The most interesting part of the MOS note comes after this: effectively, in step 3 a method for offline vServer migration is provided by stopping and then restarting all vServers on the tagged node! Now that’s a useful perk indeed.
The second way to tag a compute node is to actually place it into maintenance mode. This will also prevent vServers in HA mode to be restarted on said compute node.
Testing maintenance mode in a real life scenario
Now back to our maintenance testing opportunity, the preventive replacement of the RAID HA batteries for the SSD’s in our eight compute nodes. We decided to perform this action in four groups of two nodes. Thus we could prevent downtime for high available (HA) configurations (i.e. clustered applications and middleware having at least 2 nodes that can take over from each other) and to minimize downtime for non-HA configurations.
We have a HA OSB cluster, a Traffic Director cluster and and 3rd party Java application running on Weblogic to test with and as a non-HA ready environment we have PeopleSoft Campus and Cloud Control proof of concept environments hosted on our Exalogic, a Fusion Apps and a Traffic Director admin vServer.
For the HA-ready (i.e. clustered) environments, we just have to make sure we will not take down any nodes hosting more than one vServer of the same WebLogic Cluster at the same time (so vServers that are in the same distribution group). Below we can see some HA-ready environments (OSB, OTD, UTS). For our test, primary nodes of each HA configuration are running on node 6 and secondary nodes on node8.

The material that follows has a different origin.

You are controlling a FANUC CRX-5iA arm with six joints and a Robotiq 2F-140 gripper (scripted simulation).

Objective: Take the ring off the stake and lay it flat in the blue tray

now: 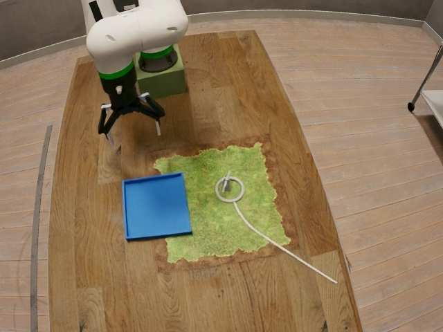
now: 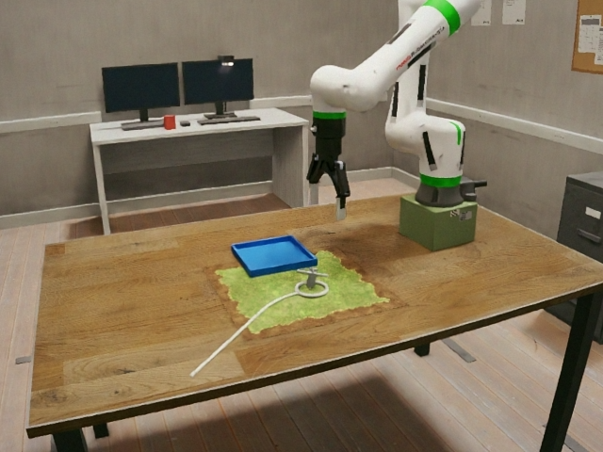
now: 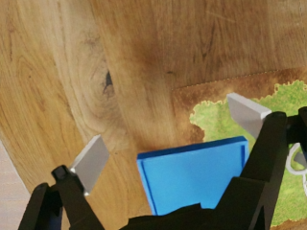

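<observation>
Now: hand 14 cm short of the grey stake, 25 cm to the right of it and 9 cm above it. The rest, counted from my hand: blue tray: 18 cm ahead, 4 cm to the left, 11 cm below; ring: 15 cm ahead, 26 cm to the left, 11 cm below.
</observation>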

Taking compute nodes 7 and 8 out of service
We now start to take nodes 7 and 8 out of service. In prepartion, we tag them with vserver_placement.ignore_node=true and put them into maintenance mode, as shown below for node 7 :
Double check on the Summary tab if our tagging action on node 7 succeeded :
With this action, no new vServers will be allocated on node 7 until we ‘untag’ it. Next, place node 7 into maintenance mode as well, so no automatic recovery can incidently override the policy and recover a vServer on this node.

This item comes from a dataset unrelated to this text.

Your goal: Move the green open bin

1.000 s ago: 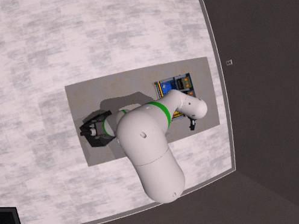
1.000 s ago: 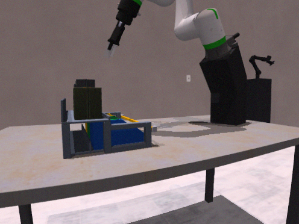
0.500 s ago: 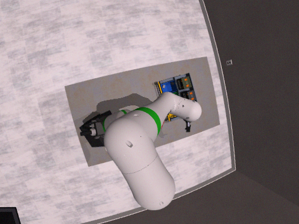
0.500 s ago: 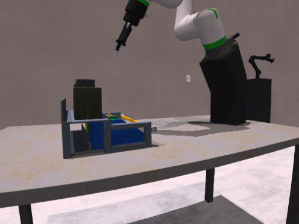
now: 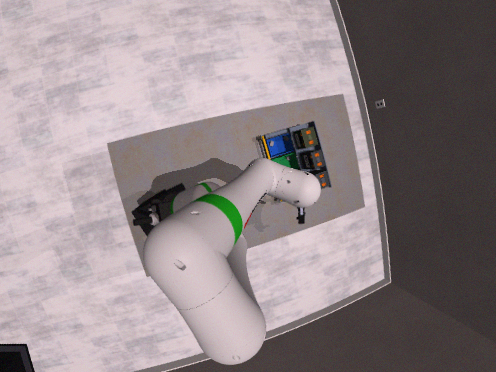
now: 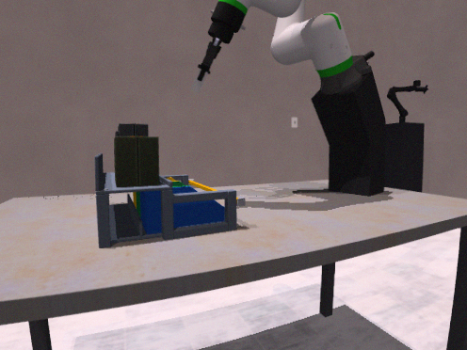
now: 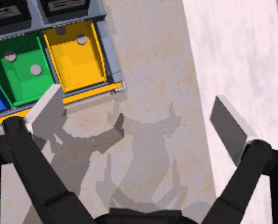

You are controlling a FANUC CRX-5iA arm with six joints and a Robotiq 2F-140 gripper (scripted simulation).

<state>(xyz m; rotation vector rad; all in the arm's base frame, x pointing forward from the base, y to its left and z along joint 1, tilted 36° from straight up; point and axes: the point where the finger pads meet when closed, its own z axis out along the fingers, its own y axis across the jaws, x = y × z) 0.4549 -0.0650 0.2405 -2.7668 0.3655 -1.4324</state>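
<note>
My hand is 20 mm past the thin yellow rod, 130 mm to the right of it and 310 mm above it. The rest, counted from my hand: green open bin: 80 mm ahead, 160 mm to the left, 330 mm below; blue bin: 50 mm ahead, 270 mm to the left, 330 mm below; yellow bin: 110 mm ahead, 50 mm to the left, 330 mm below.
</note>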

Quoting from MOS Note 1551724.1:
Note: If an HA-enabled vServer fails, while selecting a node for restarting the failed vServer, Exalogic Control considers all of the available nodes, including those that are tagged with vserver_placement.ignore_node=true.
I found that you do not actually need to stop all vServers on the node before entering maintenance mode, this can be done afterwards as well, which seems more locgical. However this is not what the offical procedure advises.

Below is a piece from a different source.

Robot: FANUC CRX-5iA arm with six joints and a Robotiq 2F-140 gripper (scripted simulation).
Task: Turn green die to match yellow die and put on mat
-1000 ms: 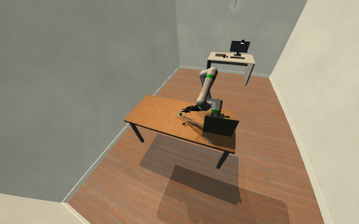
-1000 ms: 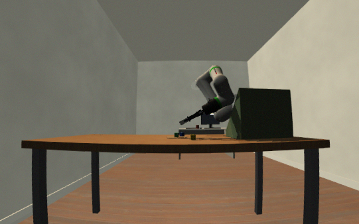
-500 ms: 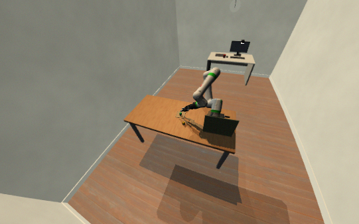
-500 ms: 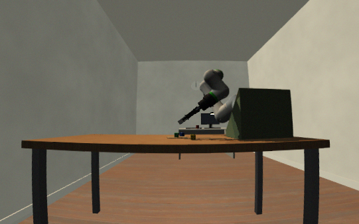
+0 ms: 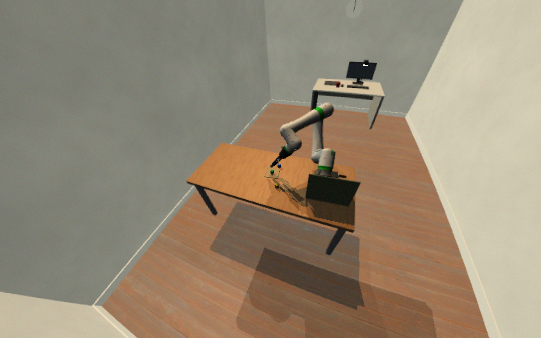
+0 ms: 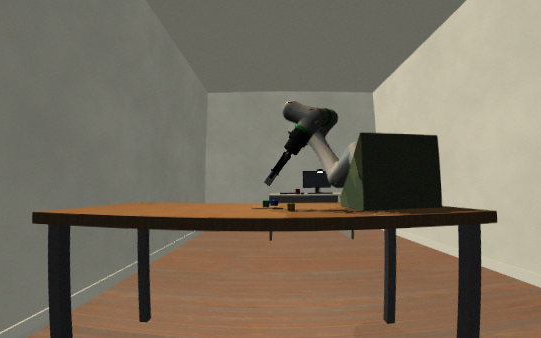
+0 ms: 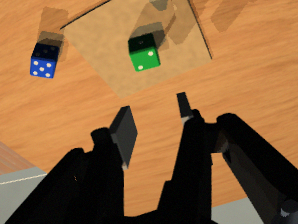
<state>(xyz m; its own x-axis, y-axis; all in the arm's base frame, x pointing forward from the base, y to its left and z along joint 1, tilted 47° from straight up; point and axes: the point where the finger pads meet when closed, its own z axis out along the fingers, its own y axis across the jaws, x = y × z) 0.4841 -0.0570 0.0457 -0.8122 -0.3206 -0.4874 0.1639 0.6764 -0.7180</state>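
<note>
The green die is 120 mm below my hand, 20 mm ahead of it and 10 mm to the right of it. From my hand the other things lie so: blue die 120 mm below, 110 mm to the right, 30 mm behind; yellow die 160 mm to the left, 120 mm below, 70 mm behind; pale mat 140 mm below, 20 mm ahead, 10 mm to the right.
</note>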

Unfortunately, as yet the icons in Exalogic Control do not reflect the status change for node 7 and 8, so we cannot see directly that these nodes have gone into maintenance. That seems like a good enhancement request for the product.
In the underlying OVM Manager however, this can be seen quite well:
Note the little gears on the icons for nodes 7 and 8.
Now we are ready to stop and restart all vServers on nodes 7 and 8 to relocate them and subsequently halt these compute nodes so they can be serviced. This will be examined in part 2 of this Exalogic maintenance story.